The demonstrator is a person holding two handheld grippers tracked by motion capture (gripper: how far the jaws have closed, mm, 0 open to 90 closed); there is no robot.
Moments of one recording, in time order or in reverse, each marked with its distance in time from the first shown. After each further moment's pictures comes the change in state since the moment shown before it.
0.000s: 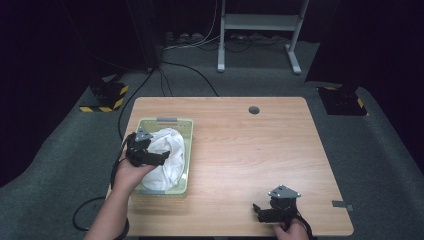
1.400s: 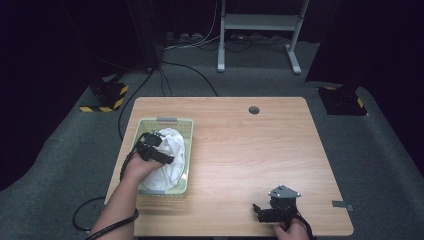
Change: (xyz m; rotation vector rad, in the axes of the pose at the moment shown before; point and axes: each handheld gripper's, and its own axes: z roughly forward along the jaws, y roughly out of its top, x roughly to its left) left arm 0.007 -0.003 0.067 0.364 -0.010 -0.021; right arm 0.000 0.000 0.000 0.001 0.002 -0.001
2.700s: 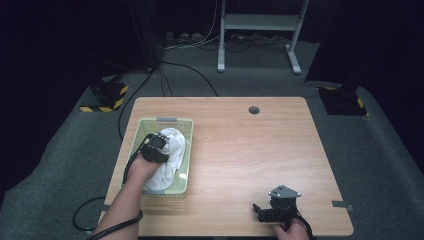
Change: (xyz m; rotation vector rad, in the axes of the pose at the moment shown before) left arm -0.010 0.002 -0.007 0.023 0.060 0.045; right arm 0.000 0.000 0.000 -0.001 0.003 0.003
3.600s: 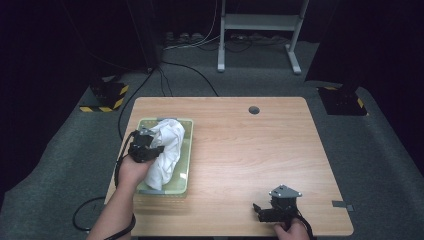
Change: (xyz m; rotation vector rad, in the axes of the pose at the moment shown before) left arm 0.004 -0.018 -0.058 -0.313 -0.045 -0.100; right arm -0.001 0.000 0.000 -0.006 0.010 0.011
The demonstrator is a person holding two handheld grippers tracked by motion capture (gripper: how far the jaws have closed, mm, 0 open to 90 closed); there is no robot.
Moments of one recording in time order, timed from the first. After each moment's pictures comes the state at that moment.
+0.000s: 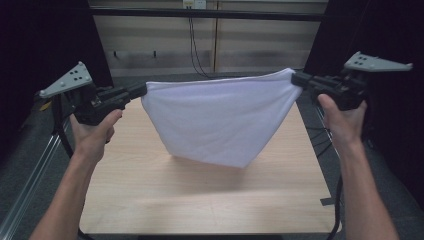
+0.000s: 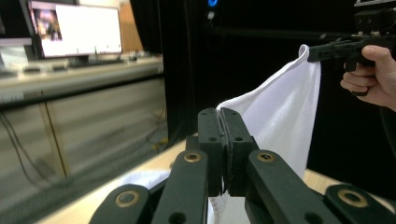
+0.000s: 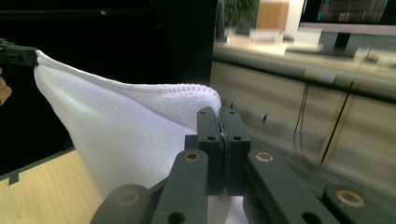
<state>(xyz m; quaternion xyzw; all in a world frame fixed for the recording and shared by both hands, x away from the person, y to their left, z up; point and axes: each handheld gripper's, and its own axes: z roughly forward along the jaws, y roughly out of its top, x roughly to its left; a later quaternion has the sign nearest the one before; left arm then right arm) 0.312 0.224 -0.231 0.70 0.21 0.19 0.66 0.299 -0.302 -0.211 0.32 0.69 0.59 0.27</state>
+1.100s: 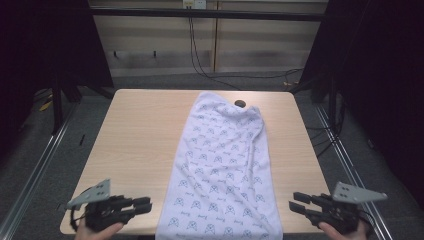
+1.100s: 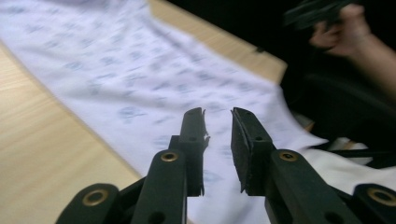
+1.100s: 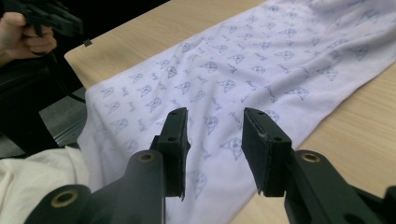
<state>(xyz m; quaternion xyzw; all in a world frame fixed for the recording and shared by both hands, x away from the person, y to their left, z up) 0.231 0.242 -0.447 0.80 0.26 -0.03 0.54 0.153 -0.316 -0.418 0.39 0.77 0.51 0.10</state>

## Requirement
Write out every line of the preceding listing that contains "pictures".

## Written answer
Moments of one recording, in time order or in reverse, each marked with its distance in time from the first shown. After each further moment's pictures comes the change in state since the moment shown before it.
Moments of one recording in time order, timed from the first. After each moment's pictures comes the state at that moment.

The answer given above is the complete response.